Running Instructions

Quick mode for debugging:

python run.py --quick

Train with default architecture ([128, 64], ReLU, 30 epochs):

python run.py

Custom architecture and hyperparameters:

python run.py --hidden_dims 256 128 --activation relu --learning_rate 0.01
python run.py --hidden_dims 256 128 64 --momentum 0.9

Hyperparameter sweeps (generates plots for your report):

python run.py --sweep hidden_dim      # width: [32, 64, 128, 256, 512]
python run.py --sweep num_layers      # depth: [1, 2, 3, 4]
python run.py --sweep learning_rate   # lr: [0.001, 0.005, 0.01, 0.05, 0.1]

Verify with numerical gradient checks:

cd code
python -m tests.test_cw3

What to Observe

After training, check the outputs in outputs/. You should see:

Accuracy improvement over CW2: a 2-layer MLP (784→128→64→10) achieves ~88–90% vs ~84% for logistic regression
Depth sweep: deeper networks (2–3 hidden layers) outperform single-layer; very deep networks (4+ layers) may not improve further with vanilla SGD
Width sweep: wider layers improve accuracy up to a point; diminishing returns beyond ~256 units on FashionMNIST
Momentum: momentum ≥ 0.9 accelerates convergence — the loss decreases faster in early epochs
ReLU vs Sigmoid: ReLU typically converges faster and reaches higher accuracy; Sigmoid can suffer from vanishing gradients in deeper networks

Think About the Differences

Guiding questions for your report

Backpropagation: trace the gradient of the loss through a 2-layer MLP step by step.
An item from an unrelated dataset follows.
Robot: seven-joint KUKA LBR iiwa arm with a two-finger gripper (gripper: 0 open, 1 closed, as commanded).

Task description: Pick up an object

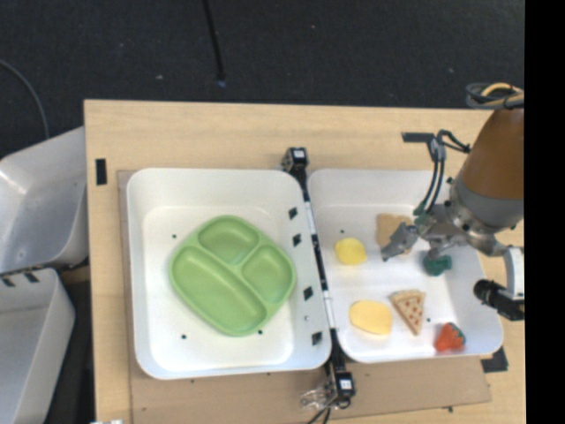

What does each layer's backward() compute?
Activation functions: what happens to the ReLU gradient when the pre-activation value is negative? Why does this not occur with Sigmoid, and why does Sigmoid still suffer from vanishing gradients?
Momentum: sketch the velocity update equation. Why does momentum help when gradients point consistently in the same direction?
Depth vs Width: given a fixed parameter budget, is it better to go wider or deeper? What do your sweep results show?

Submission Checklist

layers.py — Linear, ReLU, Sigmoid forward & backward implemented
losses.py — CrossEntropyLoss forward & backward implemented
model.py — MLP init, forward, backward implemented
optimizer.py — SGD with momentum implemented
Gradient checks pass: python -m tests.test_cw3
outputs/ — contains sweep plots and training summaries
report.pdf — using the provided template

Grading Rubric (100 points)

Component	Points
Layer implementations (`layers.py`) — correctness verified by gradient check	40
Loss function (`losses.py`) — forward & backward	10
MLP model (`model.py`) — init, forward, backward	20
SGD optimizer (`optimizer.py`) — step with momentum	15
Gradient checks pass (`python -m tests.test_cw3`)	5
Report — hyperparameter exploration, analysis, comparison with CW2	10
Bonus: weight decay in SGD (capped at 100 total)	+10
Total	100

Academic Integrity & Notes

You must use NumPy only — no PyTorch, no autograd.
Discussing high-level ideas is allowed, but your code must be your own.
Do not share or copy implementations.